# What is the mass of 5.42 cm^3 of table sugar?

From this site I learnt that the density of table sugar is $700$ $k g \cdot {m}^{-} 3$. So the answer is a bit under $4$ $g$.
In handier units this is: $700 \cdot \cancel{k g} \cdot \cancel{{m}^{-} 3} \times {10}^{3} \cdot g \cdot \cancel{k {g}^{-} 1} \times {10}^{-} 6 \cdot \cancel{{m}^{3}} \cdot c {m}^{-} 3$ $=$ $0.7 \cdot g \cdot c {m}^{-} 3$, or $0.7 \cdot g \cdot m L$.
So (finally) the answer to your question is $5.42 \cdot \cancel{c {m}^{-} 3} \times 0.7 \cdot g \cdot \cancel{c {m}^{3}}$ $=$ $4 \cdot g$ approximately!

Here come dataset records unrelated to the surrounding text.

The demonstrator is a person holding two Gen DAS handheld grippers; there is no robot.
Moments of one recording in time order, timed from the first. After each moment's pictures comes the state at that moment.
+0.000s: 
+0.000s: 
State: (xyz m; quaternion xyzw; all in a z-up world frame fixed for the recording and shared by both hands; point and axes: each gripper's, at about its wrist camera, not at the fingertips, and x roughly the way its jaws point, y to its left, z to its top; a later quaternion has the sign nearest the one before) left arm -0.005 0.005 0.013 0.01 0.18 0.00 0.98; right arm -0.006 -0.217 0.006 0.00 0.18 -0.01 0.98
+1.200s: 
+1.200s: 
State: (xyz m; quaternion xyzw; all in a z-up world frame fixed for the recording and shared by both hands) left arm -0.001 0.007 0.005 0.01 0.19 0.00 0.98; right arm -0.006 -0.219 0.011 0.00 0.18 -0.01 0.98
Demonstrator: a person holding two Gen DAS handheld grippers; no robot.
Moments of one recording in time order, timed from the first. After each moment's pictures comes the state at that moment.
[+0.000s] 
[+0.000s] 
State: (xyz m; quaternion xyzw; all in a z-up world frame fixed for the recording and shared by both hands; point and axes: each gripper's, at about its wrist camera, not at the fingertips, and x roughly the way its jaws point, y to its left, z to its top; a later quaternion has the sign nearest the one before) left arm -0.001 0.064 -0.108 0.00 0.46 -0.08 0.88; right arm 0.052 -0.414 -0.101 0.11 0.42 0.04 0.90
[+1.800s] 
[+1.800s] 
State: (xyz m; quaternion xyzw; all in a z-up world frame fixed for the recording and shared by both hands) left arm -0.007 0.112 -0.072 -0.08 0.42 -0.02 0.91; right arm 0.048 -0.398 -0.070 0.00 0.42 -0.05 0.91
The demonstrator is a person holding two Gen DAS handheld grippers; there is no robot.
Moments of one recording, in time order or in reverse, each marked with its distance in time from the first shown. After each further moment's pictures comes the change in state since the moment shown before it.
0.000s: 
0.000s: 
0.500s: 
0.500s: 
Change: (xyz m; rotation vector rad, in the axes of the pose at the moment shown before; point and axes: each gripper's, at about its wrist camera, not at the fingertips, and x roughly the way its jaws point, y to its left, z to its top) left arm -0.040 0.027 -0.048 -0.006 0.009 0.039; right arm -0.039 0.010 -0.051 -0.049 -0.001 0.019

It is a fact that sugar DOES NOT dissolve in hexanes. Given that ${\rho}_{\text{hexanes}}$ $=$ $0.67 \cdot g \cdot m L$, should sugar float in hexanes? Can you account for the fact that sucrose, ${C}_{12} {H}_{22} {O}_{11}$ is insoluble in hexanes?